_WHAT IS EXPECTED_: Where the word "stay" appears in a line below, copy the whole line.

(Collection entries)
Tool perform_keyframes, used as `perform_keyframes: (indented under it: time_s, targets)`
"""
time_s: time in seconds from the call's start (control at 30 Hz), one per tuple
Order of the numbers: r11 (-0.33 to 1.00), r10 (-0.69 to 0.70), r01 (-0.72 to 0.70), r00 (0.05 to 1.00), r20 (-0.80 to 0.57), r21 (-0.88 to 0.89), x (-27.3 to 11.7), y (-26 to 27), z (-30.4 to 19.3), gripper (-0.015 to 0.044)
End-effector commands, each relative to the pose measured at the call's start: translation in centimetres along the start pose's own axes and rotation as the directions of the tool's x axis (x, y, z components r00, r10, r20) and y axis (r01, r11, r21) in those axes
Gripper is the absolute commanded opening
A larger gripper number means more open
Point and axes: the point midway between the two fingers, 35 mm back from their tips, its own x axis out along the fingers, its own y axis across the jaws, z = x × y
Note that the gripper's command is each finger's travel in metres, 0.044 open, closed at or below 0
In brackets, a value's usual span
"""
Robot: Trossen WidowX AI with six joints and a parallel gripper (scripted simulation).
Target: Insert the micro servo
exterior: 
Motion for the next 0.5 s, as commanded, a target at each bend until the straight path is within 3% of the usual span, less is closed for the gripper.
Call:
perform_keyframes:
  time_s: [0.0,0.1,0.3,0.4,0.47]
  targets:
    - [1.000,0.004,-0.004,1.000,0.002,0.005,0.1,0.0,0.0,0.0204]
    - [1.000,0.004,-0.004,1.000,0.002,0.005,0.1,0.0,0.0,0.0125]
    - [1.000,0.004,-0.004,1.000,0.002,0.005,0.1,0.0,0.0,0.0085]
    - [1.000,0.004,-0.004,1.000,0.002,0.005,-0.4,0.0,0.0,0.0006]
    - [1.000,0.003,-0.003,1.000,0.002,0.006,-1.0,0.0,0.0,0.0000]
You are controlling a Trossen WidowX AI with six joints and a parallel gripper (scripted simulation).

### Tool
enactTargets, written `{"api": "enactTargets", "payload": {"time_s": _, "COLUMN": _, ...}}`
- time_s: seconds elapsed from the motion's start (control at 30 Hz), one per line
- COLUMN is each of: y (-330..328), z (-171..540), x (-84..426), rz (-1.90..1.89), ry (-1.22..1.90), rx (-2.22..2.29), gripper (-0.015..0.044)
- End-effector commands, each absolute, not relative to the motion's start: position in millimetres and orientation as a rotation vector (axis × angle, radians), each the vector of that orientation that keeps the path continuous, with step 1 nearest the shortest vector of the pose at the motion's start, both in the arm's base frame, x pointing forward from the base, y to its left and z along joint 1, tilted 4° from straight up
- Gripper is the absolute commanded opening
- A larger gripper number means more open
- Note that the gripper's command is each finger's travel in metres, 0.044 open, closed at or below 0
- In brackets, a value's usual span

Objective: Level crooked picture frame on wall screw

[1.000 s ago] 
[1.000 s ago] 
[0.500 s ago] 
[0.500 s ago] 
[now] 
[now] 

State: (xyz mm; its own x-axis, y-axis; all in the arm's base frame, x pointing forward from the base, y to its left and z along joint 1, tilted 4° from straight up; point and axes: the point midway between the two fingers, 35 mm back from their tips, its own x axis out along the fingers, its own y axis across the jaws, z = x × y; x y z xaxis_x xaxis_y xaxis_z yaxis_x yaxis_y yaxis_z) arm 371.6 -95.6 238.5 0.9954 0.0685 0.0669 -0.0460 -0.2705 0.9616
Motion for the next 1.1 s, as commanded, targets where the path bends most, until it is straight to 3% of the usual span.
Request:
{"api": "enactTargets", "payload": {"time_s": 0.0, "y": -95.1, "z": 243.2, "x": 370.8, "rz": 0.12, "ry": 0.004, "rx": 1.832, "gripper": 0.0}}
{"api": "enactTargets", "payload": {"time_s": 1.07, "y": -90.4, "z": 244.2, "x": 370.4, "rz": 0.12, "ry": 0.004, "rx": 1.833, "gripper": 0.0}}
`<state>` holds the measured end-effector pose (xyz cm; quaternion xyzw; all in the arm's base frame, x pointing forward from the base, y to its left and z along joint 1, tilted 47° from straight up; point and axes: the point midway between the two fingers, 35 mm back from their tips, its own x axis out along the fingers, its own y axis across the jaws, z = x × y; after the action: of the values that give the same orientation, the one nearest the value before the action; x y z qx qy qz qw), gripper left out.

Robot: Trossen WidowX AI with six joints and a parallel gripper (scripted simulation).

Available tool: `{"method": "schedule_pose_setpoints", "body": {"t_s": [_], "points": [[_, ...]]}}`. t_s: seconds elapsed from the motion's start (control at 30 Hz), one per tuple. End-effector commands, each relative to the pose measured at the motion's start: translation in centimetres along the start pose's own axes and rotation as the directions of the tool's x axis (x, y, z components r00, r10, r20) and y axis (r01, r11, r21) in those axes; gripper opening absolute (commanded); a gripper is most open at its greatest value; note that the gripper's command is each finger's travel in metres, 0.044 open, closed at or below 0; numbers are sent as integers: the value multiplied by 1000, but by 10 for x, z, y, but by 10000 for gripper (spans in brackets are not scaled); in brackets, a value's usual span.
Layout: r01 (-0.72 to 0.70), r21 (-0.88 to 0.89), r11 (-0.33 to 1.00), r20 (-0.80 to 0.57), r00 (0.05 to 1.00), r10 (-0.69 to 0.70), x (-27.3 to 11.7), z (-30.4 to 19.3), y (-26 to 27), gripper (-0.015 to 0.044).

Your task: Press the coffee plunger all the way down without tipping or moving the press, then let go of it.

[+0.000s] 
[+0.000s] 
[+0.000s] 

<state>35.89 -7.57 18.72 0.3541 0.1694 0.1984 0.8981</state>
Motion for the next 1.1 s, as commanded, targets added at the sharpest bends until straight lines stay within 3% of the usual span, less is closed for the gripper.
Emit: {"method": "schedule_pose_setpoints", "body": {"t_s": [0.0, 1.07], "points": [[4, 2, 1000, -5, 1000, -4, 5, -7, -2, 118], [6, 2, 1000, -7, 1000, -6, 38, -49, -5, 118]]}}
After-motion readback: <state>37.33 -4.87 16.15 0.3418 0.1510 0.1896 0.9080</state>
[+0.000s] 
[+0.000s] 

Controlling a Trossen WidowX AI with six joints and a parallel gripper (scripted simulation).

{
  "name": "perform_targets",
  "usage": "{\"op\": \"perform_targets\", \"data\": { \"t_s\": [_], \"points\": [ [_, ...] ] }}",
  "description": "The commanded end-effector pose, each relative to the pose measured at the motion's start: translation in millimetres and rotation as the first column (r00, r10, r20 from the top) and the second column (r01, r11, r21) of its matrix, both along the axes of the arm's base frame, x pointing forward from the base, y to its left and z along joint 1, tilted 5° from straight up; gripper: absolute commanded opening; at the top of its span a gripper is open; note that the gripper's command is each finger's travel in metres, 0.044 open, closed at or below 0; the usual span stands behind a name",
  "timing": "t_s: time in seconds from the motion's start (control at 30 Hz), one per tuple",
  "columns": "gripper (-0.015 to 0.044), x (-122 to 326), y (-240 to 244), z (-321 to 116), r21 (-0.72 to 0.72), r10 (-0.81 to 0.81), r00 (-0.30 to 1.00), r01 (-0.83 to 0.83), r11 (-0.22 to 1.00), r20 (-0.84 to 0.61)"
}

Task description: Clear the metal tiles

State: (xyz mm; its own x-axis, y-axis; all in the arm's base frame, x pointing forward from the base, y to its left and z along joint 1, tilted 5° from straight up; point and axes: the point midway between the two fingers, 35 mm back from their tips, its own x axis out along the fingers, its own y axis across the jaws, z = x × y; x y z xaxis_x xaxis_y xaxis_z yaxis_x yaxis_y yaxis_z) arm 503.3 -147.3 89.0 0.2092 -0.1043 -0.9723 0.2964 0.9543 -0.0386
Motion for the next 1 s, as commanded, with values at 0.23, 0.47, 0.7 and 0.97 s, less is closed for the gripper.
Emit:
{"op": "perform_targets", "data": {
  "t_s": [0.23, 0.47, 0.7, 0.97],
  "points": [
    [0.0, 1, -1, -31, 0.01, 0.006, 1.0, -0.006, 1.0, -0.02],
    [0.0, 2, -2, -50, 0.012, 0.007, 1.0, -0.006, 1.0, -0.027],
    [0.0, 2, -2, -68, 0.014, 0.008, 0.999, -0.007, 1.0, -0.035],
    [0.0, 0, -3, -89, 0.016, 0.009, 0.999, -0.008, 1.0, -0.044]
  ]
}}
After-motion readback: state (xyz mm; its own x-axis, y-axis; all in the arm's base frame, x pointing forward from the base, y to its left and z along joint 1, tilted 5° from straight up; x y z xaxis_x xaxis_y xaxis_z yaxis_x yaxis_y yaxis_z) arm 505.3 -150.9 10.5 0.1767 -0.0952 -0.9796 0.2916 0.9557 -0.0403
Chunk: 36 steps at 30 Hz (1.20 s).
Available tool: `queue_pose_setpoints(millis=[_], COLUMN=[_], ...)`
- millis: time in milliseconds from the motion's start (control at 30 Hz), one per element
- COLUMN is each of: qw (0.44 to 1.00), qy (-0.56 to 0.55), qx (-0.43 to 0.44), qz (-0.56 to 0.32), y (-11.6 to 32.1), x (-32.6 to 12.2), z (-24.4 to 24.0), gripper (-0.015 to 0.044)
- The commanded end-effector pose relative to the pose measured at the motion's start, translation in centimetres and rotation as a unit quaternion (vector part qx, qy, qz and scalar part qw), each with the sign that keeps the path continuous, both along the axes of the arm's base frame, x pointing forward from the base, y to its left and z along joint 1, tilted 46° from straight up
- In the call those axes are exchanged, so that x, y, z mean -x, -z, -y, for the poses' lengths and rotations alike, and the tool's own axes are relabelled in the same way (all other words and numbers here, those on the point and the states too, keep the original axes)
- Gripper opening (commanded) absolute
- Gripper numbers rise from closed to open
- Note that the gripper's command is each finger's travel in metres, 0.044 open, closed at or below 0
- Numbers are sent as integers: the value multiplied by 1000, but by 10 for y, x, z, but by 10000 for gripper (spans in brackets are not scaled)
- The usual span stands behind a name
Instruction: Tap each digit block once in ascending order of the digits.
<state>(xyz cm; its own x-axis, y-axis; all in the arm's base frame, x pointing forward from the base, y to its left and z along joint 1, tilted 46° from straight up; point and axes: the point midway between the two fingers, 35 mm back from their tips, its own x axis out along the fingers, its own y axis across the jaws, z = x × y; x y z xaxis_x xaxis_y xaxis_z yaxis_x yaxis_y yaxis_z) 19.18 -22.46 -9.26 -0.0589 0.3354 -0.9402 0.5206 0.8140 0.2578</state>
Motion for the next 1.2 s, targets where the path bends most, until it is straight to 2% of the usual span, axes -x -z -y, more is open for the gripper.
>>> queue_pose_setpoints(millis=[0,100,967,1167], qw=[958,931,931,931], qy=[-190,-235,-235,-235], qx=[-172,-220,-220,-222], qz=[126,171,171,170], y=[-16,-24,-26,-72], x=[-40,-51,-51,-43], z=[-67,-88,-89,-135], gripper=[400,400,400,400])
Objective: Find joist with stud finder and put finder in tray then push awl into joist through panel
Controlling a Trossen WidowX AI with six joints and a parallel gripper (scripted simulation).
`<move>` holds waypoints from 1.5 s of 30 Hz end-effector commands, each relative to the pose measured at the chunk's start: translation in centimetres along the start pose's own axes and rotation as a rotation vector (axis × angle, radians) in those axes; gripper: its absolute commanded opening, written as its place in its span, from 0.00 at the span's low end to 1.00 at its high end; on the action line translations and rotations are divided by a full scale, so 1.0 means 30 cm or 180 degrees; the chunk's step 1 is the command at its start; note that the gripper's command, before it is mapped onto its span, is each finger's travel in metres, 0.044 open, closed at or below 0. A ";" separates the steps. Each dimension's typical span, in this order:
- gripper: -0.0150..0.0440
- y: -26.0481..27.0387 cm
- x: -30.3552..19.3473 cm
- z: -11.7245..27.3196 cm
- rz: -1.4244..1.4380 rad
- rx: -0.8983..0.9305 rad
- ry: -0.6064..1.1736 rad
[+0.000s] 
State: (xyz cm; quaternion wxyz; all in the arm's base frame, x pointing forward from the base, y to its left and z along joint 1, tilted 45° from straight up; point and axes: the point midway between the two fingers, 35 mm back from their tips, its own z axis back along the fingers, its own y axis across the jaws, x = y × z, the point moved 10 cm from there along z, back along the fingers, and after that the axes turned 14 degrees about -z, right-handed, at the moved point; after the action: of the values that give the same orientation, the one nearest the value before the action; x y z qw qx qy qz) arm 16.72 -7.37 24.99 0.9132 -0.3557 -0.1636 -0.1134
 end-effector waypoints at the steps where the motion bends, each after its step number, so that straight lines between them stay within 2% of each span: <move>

_RESPONSE_:
Motion for the next 1.1 s, as commanded, targets added at the sharpest bends until straight lines stay within 3% of the usual span, less is closed for the gripper.
 end-effector waypoints at the steps where the motion bends, each after its step number, so that straight lines between them stay within 2% of each span: <move>

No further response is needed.